**Exercise directions**
Would you quote the material below from its first line through the line containing "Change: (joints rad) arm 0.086", exactly and with both ends included?

**Data supplied**
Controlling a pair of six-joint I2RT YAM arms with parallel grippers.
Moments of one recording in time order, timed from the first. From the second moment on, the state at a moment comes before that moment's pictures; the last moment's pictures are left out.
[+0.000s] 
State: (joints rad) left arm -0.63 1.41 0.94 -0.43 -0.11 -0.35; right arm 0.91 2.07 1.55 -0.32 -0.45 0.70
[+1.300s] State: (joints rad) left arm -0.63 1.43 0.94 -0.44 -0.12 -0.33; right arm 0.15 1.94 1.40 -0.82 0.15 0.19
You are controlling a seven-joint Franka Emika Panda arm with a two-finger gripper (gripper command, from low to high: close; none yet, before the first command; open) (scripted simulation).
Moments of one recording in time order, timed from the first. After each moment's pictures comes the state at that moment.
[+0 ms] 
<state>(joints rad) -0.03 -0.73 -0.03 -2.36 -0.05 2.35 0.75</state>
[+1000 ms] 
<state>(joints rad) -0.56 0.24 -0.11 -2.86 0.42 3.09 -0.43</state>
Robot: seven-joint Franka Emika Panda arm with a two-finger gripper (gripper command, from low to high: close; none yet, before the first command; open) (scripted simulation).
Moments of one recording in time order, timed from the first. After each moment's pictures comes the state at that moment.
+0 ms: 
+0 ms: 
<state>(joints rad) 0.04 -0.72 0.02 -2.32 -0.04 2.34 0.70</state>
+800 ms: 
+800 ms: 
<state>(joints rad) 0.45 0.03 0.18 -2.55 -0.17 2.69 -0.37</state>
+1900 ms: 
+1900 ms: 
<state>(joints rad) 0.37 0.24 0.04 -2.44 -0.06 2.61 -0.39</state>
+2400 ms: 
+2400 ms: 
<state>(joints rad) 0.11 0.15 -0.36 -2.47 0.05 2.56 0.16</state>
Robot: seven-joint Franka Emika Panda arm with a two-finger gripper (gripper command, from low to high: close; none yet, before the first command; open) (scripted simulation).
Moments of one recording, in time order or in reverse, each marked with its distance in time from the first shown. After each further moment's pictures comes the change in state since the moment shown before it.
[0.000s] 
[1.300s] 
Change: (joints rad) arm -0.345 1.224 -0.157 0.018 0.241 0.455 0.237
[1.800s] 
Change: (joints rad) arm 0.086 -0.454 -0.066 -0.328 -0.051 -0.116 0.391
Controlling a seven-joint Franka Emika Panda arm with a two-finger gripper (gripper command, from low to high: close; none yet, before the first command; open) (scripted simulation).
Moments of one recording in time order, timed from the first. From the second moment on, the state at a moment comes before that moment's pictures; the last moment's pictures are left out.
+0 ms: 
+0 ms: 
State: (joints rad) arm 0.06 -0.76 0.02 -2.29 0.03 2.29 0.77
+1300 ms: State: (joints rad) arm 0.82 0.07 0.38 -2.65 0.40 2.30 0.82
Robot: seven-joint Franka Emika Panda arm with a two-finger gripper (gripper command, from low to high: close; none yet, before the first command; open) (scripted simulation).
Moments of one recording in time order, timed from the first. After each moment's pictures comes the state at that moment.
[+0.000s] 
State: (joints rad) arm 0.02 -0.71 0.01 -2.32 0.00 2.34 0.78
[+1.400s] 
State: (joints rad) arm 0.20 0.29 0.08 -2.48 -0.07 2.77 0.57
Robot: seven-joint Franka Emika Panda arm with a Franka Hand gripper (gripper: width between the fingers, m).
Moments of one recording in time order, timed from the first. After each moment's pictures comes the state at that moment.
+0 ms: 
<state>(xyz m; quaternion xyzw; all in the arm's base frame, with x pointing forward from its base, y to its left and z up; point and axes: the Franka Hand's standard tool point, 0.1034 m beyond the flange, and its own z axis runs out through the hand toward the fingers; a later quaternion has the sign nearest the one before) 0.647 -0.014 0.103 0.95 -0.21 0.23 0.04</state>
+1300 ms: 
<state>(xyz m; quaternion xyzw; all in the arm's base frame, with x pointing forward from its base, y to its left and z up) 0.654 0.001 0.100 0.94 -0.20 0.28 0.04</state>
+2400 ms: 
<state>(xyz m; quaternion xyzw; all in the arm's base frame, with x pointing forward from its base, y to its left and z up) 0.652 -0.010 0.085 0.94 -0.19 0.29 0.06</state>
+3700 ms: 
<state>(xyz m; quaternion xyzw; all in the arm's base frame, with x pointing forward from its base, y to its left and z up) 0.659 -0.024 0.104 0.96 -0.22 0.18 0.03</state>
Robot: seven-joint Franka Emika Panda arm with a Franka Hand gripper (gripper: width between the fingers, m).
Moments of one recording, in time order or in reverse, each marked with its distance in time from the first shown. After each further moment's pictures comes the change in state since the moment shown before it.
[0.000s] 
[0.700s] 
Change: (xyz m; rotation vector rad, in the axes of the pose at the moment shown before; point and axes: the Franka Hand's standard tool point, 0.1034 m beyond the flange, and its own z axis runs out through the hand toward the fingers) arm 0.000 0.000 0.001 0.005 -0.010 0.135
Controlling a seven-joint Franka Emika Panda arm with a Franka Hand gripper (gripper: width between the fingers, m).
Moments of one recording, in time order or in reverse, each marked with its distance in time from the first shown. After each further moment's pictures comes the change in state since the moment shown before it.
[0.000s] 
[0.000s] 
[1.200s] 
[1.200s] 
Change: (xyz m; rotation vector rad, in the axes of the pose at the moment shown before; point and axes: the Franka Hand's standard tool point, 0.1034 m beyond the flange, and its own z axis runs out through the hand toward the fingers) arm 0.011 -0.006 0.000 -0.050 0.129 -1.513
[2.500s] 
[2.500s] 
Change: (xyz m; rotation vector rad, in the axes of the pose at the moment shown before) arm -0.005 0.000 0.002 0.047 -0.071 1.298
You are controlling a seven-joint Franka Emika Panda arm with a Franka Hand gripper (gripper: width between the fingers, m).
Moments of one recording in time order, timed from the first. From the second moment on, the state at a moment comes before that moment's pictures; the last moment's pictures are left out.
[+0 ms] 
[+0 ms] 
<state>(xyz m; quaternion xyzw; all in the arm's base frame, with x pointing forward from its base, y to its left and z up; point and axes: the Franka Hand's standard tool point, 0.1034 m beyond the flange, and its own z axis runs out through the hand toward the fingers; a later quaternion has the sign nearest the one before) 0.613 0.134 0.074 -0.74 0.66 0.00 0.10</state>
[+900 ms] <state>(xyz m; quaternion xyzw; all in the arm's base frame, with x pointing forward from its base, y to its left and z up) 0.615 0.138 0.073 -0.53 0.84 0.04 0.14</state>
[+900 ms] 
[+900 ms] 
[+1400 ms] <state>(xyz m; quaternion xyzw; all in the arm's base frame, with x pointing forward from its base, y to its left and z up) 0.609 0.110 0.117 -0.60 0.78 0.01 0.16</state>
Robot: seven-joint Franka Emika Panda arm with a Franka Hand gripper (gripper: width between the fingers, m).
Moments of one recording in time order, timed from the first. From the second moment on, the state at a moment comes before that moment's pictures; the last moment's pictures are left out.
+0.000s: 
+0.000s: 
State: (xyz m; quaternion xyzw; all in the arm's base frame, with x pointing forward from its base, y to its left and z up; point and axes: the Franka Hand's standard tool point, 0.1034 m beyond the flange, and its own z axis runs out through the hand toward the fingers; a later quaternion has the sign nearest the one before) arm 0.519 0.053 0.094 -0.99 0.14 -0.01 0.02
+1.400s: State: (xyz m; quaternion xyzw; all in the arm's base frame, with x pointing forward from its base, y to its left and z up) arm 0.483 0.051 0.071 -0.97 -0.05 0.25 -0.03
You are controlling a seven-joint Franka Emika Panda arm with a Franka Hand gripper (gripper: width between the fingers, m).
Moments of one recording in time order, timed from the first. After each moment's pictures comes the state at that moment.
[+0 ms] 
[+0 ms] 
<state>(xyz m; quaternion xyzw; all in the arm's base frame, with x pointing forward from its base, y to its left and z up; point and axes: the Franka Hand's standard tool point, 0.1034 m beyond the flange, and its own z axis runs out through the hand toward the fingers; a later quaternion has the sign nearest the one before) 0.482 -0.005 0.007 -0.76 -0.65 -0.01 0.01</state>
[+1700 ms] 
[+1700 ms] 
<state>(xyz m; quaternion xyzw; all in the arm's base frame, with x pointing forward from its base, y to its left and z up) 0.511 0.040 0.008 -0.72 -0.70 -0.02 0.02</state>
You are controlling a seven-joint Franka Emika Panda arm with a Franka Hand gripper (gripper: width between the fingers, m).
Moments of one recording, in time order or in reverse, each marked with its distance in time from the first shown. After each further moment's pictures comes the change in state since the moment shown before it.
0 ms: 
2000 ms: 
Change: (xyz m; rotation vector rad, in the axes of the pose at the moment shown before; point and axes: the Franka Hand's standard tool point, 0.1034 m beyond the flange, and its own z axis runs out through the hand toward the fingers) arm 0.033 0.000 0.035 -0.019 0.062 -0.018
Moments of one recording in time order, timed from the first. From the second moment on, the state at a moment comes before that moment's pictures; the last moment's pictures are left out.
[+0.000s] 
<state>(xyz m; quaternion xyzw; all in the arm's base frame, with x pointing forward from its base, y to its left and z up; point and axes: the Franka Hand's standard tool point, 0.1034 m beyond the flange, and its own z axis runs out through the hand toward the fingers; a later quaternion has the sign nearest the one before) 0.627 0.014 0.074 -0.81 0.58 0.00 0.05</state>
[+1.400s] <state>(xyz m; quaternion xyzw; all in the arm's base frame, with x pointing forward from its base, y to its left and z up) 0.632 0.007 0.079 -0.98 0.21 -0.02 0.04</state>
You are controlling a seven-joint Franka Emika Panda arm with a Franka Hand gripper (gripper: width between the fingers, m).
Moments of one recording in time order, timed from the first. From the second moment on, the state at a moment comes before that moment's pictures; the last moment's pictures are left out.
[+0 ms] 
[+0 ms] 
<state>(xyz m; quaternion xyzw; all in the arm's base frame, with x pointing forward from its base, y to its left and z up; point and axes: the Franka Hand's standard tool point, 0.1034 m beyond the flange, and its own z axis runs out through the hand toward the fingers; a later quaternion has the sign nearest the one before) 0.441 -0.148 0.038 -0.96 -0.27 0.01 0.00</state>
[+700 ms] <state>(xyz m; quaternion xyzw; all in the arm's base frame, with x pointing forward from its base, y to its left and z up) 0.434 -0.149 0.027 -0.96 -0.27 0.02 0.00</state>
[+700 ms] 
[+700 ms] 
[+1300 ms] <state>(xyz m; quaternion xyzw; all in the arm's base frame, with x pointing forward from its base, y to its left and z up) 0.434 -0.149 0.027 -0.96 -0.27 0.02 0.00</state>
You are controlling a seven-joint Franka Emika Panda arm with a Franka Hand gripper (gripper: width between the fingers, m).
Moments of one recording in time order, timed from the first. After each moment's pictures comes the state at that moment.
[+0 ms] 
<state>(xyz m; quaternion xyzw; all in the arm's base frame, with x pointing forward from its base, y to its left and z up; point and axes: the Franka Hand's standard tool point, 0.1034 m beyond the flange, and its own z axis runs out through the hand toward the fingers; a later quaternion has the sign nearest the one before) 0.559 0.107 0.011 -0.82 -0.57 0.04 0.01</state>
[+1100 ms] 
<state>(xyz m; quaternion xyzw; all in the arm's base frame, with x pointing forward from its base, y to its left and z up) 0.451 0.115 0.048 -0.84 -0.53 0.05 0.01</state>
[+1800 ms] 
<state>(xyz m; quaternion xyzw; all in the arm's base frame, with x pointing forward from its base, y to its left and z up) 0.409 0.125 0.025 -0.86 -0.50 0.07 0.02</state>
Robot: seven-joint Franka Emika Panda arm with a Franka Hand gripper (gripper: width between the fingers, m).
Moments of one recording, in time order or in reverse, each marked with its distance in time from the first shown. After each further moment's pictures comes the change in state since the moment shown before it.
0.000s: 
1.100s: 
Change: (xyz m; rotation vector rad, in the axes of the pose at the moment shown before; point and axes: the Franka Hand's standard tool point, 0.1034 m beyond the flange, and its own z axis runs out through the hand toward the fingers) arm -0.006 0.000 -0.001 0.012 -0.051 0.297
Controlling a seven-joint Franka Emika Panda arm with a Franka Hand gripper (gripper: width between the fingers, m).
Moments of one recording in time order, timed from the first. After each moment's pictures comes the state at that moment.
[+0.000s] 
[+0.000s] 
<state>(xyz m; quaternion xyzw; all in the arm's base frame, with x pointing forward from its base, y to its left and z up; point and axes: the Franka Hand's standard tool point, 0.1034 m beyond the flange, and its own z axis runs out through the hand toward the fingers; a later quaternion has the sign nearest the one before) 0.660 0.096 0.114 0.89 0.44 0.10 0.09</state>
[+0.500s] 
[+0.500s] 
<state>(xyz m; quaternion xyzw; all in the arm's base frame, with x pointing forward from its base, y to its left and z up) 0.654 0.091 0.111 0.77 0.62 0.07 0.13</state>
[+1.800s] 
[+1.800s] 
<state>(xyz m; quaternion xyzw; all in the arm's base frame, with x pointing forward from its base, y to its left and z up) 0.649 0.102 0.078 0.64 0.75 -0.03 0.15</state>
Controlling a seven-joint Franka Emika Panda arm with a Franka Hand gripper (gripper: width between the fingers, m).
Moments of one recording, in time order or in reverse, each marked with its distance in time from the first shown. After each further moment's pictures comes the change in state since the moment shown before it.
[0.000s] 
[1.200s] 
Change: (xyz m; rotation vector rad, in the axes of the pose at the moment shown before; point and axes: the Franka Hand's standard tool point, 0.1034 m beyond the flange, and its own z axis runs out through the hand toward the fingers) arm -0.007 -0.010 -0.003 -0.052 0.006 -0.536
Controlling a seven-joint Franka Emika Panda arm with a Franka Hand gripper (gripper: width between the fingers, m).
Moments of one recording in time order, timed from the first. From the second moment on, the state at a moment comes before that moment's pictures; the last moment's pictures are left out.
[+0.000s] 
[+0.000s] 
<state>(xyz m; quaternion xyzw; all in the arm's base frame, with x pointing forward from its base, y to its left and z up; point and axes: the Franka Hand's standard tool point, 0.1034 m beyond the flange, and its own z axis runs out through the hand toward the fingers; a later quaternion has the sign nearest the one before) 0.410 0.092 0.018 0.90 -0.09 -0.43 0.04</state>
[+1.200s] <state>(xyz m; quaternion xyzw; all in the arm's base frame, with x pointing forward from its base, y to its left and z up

**Exercise answer**
Controlling a pair of six-joint I2RT YAM arms with parallel grippers.
Moments of one recording in time order, timed from the first. From the second moment on, the state at a moment comes before that moment's pictures; the last moment's pictures are left out.
[+0.000s] 
State: (joints rad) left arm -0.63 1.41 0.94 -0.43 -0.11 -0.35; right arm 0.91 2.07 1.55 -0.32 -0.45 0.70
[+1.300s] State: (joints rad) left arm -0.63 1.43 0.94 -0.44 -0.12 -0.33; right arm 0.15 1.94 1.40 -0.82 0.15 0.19
You are controlling a seven-joint Franka Emika Panda arm with a two-finger gripper (gripper command, from low to high: close; none yet, before the first command; open) (scripted simulation).
Moments of one recording in time order, timed from the first. After each moment's pictures comes the state at that moment.
[+0 ms] 
<state>(joints rad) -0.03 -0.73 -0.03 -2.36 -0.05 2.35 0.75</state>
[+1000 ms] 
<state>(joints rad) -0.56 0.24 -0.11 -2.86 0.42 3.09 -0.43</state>
Robot: seven-joint Franka Emika Panda arm with a two-finger gripper (gripper command, from low to high: close; none yet, before the first command; open) (scripted simulation).
Moments of one recording in time order, timed from the first. After each moment's pictures comes the state at that moment.
+0 ms: 
+0 ms: 
<state>(joints rad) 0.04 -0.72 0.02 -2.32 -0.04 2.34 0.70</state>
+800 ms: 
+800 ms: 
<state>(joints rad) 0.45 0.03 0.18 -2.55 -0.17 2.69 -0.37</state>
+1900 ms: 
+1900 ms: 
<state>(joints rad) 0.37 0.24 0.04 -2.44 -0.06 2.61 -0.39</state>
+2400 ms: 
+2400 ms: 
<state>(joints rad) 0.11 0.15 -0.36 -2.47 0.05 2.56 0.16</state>
Robot: seven-joint Franka Emika Panda arm with a two-finger gripper (gripper command, from low to high: close; none yet, before the first command; open) (scripted simulation).
Moments of one recording, in time order or in reverse, each marked with its distance in time from the first shown. After each further moment's pictures comes the change in state since the moment shown before it.
[0.000s] 
[1.300s] 
Change: (joints rad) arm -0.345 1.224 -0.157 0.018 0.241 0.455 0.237
[1.800s] 
Change: (joints rad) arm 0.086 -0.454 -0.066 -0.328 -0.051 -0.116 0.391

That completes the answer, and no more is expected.